辨了辨方向,她猫着腰,顺着河边的水草地带悄摸溜了过去。
刚才在树上她就瞅准了,下游河滩那边有两个鬼鬼祟祟的身影,一看就是知道他们饿了。
河滩边水浅的地方,两个菜鸟正蹲在大石头后头,裤腿挽得老高,露出沾着泥点的小腿。
俩人手里都攥着根削尖的树枝,身子压得极低,眼睛死死盯着水里晃悠的鱼影。
“你快点啊,再磨磨蹭蹭一会老鸟就要追上来了!”左边那个用气音催,话音刚落,肚子就不合时宜地“咕咕”叫了一声。
他赶紧捂住肚子,“这破图画得乱七八糟,走半天都在绕圈子,再不吃点东西,我腿都软得爬不动山了。”
“急啥!”另一个眯着眼,手里的树枝举得老高,蓄势待。
“放心吧,教官们肯定都盯着大部队呢,哪能想到咱们俩溜到河边摸鱼。等吃饱了咱抄近路追上去,神不知鬼不觉。等选上特种兵,我先去食堂啃三只酱肘子!”
俩人正美滋滋地脑补大餐,眼睛都快黏在鱼身上了,完全没察觉身后的草丛轻轻晃了晃,一道身影悄无声息地站在了他们身后的岸边上。
“哟,伙食不错啊,抓着几条了。

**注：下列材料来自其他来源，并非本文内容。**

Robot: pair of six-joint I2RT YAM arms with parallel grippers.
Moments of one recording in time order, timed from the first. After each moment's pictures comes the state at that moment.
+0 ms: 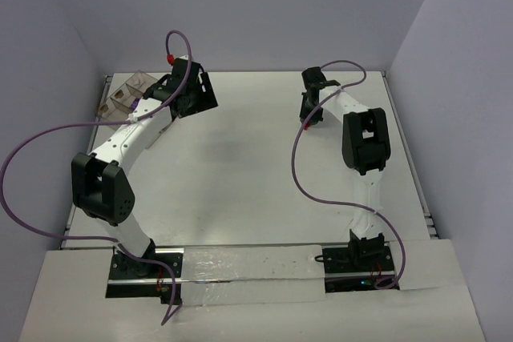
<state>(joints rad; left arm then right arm) -0.41 1.70 1.56 -0.64 -0.20 -0.57 0.21 2.22 1.75 -0.66 0.11 0.41</state>
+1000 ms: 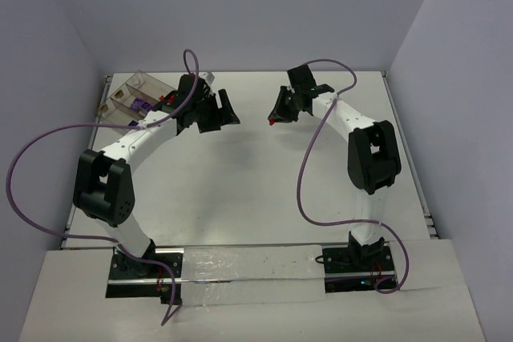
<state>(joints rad) -0.43 1.70 1.34 -0.40 0.23 -0.61 0.35 1.97 1.58 -0.49 -0.21 0.66</state>
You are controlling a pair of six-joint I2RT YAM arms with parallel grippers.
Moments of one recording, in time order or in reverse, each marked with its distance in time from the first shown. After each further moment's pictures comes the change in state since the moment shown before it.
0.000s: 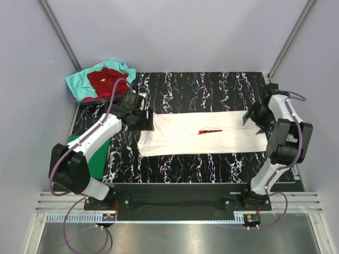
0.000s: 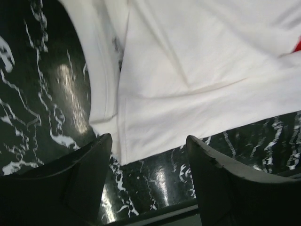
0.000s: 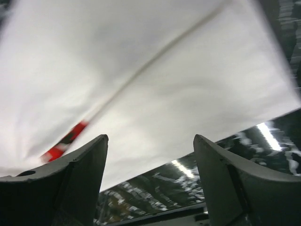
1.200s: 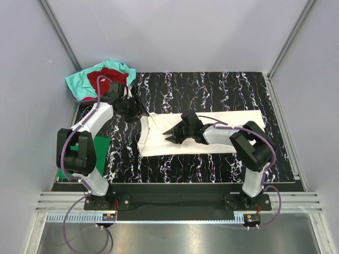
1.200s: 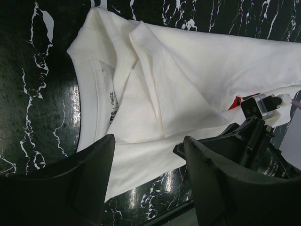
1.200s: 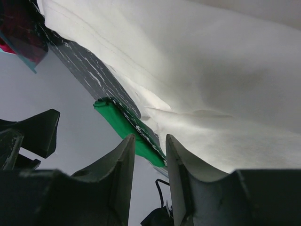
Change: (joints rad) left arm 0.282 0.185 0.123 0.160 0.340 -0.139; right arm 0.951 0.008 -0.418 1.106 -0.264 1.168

”
清清脆脆的女声带着点笑意,猛地在身后炸开。
两个菜鸟吓得一哆嗦,手里的树枝“扑通”一声全扎进了水里,溅起一脸水花。
他们慌慌张张回头,就看见柳如烟抱着胳膊站在岸上,嘴角噙着笑,眼睛弯成两道月牙,看着人畜无害。
“撒、撒旦!”俩人脸瞬间白了,异口同声地喊了出来,下意识就去摸腰间的枪。
他俩心里嘀咕,真要动手,两大小伙子还打不过一个女兵?
可想法刚冒出来,现实就给了他们狠狠一巴掌。
柳如烟压根没给他们端枪的机会,脚尖一点岸石就跃了下来,身形快得只剩道残影。
她手腕翻飞,两下就卸掉了俩人手里的枪,枪托在掌心转了个圈,稳稳杵在地上。
紧接着侧身避过左边那人挥过来的拳头,手肘轻轻一撞,正中对方胳膊麻筋,那人“嘶”地一声,胳膊瞬间就垂了下去;右脚顺势一勾,右边那个还没反应过来,就脚下一滑,结结实实摔在了河滩的软泥上,溅了一脸泥点子。
前后加起来也就一分钟,两个一米八几的大小伙子,一个捂着胳膊龇牙咧嘴,一个趴在泥地里晕头转向,双双败下阵来。
俩人挣扎着爬起来,屁股墩儿磕得生疼,脸上还沾着草屑和泥,心里那点不服气早就散得一干二净,只剩下满满的震惊。
本来还想着俩打一怎么也能撑几招,结果连人家衣角都没碰到就被放倒了。
这差距,简直比天堑还宽。
“服了服了!教官我们服了!”俩人赶紧举手投降,耷拉着脑袋跟霜打的茄子似的,连抬头看柳如烟的勇气都没了。
柳如烟拍了拍手上的灰,弯腰捡起石头上那条刚被叉上来、还在蹦跶的大草鱼,拎着尾巴掂了掂,分量还不轻,看着就肥。
她一脸理直气壮:“行了,你们俩被淘汰了。一会儿就有老鸟过来接你们回营地。这条鱼嘛……战利品,我征用了。”
两个菜鸟你看看我,我看看你,半句反驳的话都不敢说,乖乖地点头。
打又打不过,辩又辩不赢,除了认栽还能咋办?
俩人心里哀嚎。
早知道就不贪这口吃的了!
偷鸡不成蚀把米,也太倒霉了!
柳如烟拎着鱼,冲他俩摆了摆手,转身又钻进了旁边的林子,身影几下就消失在浓绿里,只留下两个淘汰的菜鸟站在河滩上面面相觑,满脸都是生无可恋。